Stored items
────────
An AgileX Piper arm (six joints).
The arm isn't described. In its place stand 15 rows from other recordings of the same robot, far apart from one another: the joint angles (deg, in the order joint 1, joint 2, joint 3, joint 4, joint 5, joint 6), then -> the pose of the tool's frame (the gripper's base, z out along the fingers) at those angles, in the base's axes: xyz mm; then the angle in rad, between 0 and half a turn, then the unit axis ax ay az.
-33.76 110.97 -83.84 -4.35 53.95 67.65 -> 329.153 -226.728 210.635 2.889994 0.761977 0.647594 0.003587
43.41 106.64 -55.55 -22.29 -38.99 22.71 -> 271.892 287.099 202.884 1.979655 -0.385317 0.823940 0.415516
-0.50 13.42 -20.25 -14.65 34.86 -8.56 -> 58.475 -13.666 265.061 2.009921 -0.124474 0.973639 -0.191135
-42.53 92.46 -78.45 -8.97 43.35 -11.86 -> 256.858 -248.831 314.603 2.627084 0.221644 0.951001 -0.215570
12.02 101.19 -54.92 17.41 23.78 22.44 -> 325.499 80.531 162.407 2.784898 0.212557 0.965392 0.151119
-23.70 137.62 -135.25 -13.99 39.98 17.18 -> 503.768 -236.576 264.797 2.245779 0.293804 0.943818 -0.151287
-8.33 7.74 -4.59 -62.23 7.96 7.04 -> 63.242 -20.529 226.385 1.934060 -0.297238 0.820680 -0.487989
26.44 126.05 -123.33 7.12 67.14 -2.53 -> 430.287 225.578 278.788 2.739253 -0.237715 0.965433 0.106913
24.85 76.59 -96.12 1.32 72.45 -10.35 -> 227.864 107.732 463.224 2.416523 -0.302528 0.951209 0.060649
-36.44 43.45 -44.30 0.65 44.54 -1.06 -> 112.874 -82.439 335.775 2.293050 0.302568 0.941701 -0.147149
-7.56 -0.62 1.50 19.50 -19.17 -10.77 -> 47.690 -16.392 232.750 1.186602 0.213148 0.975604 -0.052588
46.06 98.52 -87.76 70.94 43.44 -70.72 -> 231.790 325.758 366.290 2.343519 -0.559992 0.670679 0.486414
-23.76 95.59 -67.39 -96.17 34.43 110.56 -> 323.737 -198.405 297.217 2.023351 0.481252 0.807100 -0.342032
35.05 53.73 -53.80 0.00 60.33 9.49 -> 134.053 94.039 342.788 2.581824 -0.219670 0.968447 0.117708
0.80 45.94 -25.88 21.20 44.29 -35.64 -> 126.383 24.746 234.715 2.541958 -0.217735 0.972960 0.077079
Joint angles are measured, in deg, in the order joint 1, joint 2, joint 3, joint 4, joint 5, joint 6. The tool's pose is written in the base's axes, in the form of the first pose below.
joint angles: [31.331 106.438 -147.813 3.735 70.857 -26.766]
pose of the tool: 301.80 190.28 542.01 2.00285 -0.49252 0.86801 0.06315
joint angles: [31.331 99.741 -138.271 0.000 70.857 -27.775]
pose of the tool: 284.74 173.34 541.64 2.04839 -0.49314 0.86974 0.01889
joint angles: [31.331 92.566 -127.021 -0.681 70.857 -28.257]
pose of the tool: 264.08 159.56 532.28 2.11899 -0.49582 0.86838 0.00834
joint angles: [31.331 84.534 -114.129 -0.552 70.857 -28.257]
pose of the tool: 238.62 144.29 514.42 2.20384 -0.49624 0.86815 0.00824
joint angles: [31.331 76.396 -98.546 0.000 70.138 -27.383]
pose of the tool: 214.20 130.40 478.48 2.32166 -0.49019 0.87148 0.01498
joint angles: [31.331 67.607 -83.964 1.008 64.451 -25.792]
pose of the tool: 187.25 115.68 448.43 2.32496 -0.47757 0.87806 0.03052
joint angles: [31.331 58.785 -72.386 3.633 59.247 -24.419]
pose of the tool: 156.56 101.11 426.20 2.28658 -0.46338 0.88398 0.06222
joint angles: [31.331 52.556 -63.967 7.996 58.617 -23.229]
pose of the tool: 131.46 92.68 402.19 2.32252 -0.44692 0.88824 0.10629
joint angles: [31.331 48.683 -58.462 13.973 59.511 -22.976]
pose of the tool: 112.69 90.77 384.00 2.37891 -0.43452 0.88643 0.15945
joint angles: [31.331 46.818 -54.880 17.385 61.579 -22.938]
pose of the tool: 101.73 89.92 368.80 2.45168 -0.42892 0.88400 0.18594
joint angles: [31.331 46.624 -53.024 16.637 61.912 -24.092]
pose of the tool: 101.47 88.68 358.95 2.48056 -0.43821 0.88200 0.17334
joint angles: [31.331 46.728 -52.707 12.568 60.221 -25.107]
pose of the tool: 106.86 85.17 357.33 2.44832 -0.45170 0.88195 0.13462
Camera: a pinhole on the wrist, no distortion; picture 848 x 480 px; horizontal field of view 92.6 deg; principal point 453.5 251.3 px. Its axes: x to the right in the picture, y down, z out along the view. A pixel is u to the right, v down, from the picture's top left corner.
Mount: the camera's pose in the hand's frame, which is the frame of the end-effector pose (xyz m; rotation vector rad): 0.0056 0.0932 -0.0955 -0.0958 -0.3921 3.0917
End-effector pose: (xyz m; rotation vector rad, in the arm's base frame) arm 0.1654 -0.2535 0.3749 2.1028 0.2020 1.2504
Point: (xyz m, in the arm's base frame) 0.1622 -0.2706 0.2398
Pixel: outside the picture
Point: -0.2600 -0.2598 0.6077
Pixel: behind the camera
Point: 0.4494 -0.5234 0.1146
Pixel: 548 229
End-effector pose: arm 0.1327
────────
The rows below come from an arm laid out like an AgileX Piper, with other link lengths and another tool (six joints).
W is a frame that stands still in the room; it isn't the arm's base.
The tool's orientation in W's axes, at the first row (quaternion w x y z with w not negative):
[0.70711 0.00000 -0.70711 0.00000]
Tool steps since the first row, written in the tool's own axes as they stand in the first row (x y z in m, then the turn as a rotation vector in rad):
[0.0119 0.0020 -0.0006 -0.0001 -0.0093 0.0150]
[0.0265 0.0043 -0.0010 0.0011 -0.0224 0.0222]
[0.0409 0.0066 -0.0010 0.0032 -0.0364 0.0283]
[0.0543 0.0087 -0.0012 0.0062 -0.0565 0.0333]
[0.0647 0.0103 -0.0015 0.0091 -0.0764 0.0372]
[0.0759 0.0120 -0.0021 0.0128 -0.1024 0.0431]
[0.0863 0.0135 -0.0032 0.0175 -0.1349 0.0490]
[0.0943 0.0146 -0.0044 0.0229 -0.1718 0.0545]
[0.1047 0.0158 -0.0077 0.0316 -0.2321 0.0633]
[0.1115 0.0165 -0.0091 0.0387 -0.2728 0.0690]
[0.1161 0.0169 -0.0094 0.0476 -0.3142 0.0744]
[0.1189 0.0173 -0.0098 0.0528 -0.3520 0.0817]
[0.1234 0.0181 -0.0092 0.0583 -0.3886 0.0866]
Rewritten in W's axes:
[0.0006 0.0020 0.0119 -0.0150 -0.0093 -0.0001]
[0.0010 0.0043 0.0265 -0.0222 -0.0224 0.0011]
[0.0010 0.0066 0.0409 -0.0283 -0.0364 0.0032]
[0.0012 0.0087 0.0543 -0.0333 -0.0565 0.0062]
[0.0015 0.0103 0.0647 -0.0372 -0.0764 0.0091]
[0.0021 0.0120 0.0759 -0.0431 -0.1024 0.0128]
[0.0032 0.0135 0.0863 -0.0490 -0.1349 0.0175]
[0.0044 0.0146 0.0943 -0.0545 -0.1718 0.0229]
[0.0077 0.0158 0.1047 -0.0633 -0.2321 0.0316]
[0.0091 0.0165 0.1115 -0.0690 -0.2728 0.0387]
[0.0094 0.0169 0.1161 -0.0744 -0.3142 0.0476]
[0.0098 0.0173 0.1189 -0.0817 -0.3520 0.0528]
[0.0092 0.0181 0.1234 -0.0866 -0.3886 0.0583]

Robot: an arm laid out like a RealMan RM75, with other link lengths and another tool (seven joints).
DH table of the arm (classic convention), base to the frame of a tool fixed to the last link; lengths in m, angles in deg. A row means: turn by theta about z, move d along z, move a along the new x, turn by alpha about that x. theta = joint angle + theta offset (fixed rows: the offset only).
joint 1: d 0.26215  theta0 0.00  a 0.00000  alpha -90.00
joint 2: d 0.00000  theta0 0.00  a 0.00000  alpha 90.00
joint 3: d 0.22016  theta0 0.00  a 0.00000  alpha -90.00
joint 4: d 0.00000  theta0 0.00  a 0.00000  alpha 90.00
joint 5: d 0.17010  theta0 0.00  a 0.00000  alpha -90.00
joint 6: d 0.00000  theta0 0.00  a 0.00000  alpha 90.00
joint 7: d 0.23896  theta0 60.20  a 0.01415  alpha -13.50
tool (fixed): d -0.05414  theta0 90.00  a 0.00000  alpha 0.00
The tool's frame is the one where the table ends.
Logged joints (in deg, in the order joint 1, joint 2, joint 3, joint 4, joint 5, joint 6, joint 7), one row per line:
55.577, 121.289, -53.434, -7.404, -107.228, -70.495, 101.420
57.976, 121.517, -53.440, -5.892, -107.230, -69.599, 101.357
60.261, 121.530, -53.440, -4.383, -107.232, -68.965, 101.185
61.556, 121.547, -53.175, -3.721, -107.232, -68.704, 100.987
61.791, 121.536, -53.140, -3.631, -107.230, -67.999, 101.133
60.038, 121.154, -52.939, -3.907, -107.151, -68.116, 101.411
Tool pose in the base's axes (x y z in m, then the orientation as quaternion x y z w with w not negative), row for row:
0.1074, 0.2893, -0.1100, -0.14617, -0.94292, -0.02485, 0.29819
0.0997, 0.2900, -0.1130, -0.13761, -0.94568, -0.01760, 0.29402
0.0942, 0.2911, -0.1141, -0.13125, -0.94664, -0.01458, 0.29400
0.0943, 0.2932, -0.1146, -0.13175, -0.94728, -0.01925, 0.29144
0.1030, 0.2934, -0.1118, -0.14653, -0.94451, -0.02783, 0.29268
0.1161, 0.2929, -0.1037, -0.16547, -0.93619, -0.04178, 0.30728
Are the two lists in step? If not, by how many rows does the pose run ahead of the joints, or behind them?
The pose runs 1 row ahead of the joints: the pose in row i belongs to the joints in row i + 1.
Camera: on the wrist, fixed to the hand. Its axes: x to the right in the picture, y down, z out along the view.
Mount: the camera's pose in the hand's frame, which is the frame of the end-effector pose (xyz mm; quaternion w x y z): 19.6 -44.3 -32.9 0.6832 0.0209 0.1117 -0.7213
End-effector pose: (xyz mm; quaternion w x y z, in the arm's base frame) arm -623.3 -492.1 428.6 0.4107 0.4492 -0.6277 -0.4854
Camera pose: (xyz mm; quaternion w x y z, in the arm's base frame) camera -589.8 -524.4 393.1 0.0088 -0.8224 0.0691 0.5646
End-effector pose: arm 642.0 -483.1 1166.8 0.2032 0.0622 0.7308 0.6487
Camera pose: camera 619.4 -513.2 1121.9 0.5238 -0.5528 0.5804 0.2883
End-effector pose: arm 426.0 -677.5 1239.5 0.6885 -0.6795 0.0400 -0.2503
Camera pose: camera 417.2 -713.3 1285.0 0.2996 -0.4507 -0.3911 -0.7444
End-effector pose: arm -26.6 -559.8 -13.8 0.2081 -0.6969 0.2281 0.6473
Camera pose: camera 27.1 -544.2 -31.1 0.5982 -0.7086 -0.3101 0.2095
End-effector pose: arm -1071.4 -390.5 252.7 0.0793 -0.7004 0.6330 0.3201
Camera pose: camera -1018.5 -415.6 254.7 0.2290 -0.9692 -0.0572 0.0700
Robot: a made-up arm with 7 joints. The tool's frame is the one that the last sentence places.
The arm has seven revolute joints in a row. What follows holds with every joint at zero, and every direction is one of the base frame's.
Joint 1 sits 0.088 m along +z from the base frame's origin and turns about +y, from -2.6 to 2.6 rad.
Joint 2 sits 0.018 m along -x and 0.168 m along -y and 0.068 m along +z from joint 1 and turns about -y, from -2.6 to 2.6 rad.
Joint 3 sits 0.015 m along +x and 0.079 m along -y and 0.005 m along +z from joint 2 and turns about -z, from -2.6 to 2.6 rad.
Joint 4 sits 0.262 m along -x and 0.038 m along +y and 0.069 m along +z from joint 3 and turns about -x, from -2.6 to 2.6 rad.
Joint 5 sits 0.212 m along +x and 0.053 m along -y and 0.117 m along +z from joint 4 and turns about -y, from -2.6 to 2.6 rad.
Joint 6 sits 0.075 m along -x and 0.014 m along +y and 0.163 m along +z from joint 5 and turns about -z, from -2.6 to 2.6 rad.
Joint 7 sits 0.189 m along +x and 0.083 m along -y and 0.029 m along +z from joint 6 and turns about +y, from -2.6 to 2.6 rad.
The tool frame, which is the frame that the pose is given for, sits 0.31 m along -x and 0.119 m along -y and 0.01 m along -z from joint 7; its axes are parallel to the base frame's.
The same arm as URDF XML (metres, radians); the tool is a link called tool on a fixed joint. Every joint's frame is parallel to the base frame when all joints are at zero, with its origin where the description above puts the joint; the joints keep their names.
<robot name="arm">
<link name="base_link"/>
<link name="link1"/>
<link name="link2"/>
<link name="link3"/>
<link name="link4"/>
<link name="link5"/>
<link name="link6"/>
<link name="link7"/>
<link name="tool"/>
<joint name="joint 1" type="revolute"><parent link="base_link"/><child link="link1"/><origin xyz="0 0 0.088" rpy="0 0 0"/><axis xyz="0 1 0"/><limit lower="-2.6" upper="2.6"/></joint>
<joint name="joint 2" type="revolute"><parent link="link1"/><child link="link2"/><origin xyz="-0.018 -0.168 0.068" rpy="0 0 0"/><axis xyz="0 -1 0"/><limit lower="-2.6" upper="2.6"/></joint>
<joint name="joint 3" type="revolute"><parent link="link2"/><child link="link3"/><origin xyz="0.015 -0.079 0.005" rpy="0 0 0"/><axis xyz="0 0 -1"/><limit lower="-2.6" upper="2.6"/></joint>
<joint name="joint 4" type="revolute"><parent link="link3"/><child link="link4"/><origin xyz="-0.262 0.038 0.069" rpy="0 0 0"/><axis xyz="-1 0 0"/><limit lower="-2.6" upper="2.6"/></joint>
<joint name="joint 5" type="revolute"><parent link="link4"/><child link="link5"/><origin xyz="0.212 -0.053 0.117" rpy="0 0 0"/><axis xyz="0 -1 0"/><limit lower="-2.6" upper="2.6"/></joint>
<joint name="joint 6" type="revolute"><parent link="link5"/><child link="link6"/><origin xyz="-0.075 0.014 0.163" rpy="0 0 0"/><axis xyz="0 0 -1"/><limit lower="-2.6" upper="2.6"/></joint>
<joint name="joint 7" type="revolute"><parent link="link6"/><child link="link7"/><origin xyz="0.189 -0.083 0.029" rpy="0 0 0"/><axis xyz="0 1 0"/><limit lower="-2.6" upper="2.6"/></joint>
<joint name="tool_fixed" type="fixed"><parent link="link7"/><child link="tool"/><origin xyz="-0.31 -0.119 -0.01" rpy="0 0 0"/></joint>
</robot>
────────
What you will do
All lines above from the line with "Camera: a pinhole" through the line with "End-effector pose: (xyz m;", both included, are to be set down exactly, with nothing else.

Result of the exercise
Camera: a pinhole on the wrist, no distortion; picture 848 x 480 px; horizontal field of view 92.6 deg; principal point 453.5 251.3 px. Its axes: x to the right in the picture, y down, z out along the view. A pixel is u to the right, v down, from the picture's top left corner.
Mount: the camera's pose in the hand's frame, which is the frame of the end-effector pose (xyz m; rotation vector rad): 0.0056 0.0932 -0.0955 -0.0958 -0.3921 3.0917
End-effector pose: (xyz m; rotation vector rad, in the arm's base frame) arm 0.1654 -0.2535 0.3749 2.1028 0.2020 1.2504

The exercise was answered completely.